Narrow the scope of the notorious "state hack"
|Reported by:||simonpj||Owned by:|
|Type of failure:||Runtime performance bug||Test Case:|
|Related Tickets:||Differential Rev(s):|
The "state hack" has caused any number of bug reports (just search for that string), the most recent of which is #9349.
Here's an idea to make it less pervasive: (roughly) use the state hack only for top-level functions definitions.
The idea is that for nested lambdas the context should give the one-shot-ness, now that we are equipped with cardinality analysis. For example, consider the call
replicatM_ 1000 (\(s :: RealWorld#) -> blah)
The lambda is 1000-shot, not one-shot, notwithstanding the type of the binder. Moreover replicateM_'s strictness/cardinality signature will say just that, and GHC already knows how to propagate that information onto the \s.

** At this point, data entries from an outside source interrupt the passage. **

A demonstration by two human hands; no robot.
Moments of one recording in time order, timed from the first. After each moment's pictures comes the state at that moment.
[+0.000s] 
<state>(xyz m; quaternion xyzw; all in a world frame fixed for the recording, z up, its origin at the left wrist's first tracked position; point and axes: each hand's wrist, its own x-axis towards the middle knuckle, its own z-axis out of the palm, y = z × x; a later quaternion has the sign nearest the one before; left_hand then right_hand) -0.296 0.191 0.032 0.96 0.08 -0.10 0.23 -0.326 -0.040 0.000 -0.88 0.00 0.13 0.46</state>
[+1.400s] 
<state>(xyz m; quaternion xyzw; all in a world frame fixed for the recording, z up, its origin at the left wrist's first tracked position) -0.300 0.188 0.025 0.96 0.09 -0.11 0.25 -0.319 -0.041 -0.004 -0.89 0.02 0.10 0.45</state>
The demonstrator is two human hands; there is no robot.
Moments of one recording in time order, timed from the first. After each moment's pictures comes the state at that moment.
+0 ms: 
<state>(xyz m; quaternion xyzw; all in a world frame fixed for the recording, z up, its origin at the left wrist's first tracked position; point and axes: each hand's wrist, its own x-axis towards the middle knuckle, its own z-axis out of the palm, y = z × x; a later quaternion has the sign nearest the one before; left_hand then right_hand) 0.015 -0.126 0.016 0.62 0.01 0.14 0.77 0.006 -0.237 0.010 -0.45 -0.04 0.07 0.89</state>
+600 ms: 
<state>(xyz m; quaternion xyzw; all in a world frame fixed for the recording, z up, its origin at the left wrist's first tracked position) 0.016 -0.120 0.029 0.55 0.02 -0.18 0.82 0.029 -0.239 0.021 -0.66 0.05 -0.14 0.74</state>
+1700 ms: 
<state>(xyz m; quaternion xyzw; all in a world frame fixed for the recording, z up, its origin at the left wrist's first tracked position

But for top level functions like
pr :: String -> IO () pr x = putStrLn (reverse x)
we get Core
pr = \x. let y = reverse x in \ (s :: State# RealWorld). putStrLn y s
and, since we can't see all the callers of pr, we don't know if work is lost by pushing the reverse call inside, to get
pr = \x. (s :: State# RealWorld). putStrLn (reverse x) s
which is much more efficient. Indeed, this might not be so good if the calls looked like
... replicateM_ 1000 (pr "foo")...
because then "foo" will be reversed 1000 times. But arguably that's what the programmer expects anyway, looking at the code; and the efficiency hit from not eta-expanding all functions like pr (which are very very common) is significant.
The point is the that the only ones that need hacking are the top-level guys, and maybe even the top-level exported guys.
I have not fully thought this through, let alone tried it out, but I wanted to capture the thought. It would need some careful performance testing.